**Activity**
When a line in the material contains the word "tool", copy it.

**Information shown**
-- Opening Marker --

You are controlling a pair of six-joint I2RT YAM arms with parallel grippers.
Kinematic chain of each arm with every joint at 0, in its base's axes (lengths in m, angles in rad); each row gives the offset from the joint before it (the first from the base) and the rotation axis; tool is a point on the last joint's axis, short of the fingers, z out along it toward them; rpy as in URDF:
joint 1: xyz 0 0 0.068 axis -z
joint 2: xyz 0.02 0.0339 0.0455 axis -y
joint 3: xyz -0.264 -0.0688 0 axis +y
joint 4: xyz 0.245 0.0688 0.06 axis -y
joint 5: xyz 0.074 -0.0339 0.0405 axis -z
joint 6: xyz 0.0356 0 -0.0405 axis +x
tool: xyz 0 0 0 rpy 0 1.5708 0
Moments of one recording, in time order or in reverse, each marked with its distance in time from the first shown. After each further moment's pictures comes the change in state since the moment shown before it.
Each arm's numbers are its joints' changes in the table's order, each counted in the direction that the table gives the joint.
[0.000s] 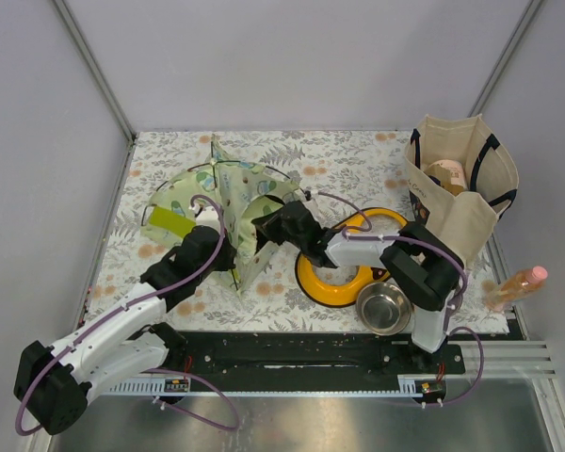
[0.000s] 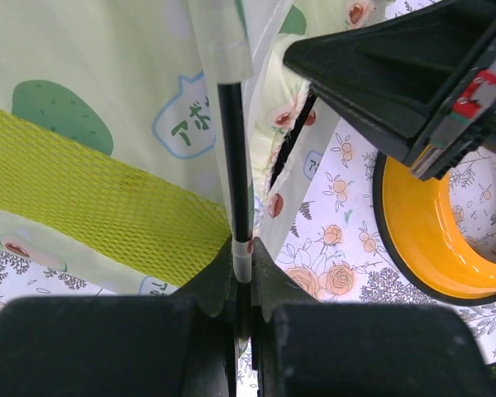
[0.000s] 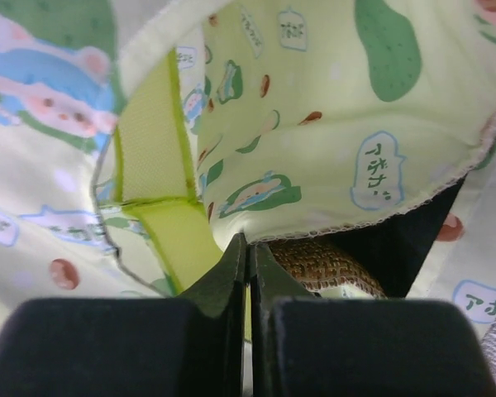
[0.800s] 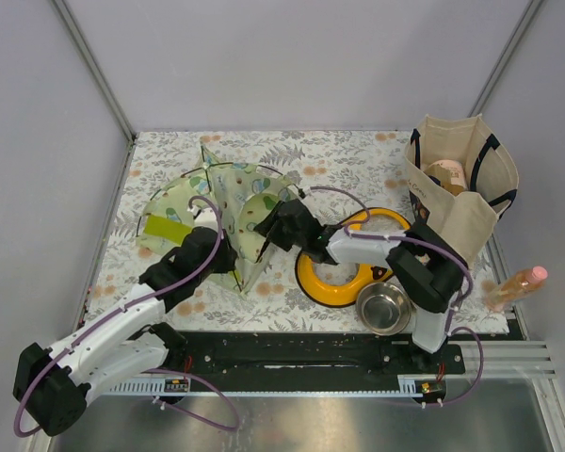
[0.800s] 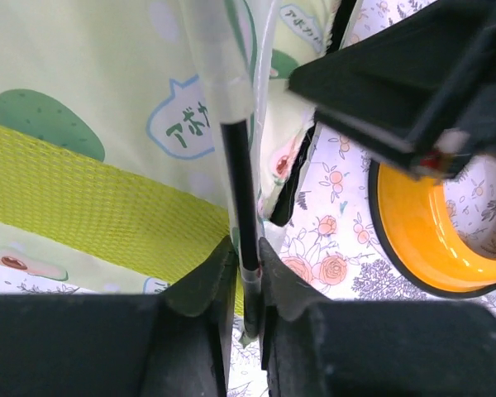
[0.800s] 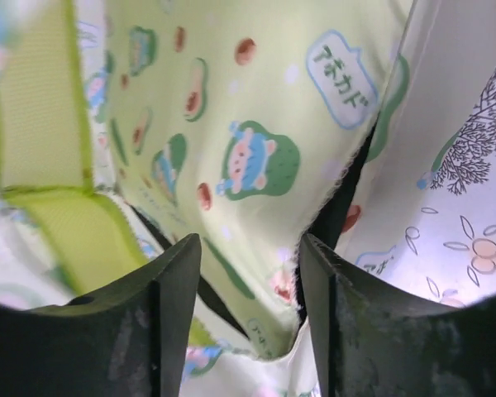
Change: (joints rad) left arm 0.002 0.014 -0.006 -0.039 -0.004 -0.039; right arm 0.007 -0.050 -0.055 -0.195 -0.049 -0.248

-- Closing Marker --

**Answer to this problem**
Kinematic chain of each arm with every joint at 0, in its base's axes (lengths in m, angles in rad); each row gives the offset from the joint before it (the first from the base) and the rotation axis; tool is a point on the last joint's axis, short of the fingers, z out along it toward them; rpy as in URDF:
tool: xyz 0 0 0 rpy 0 1.5708 0

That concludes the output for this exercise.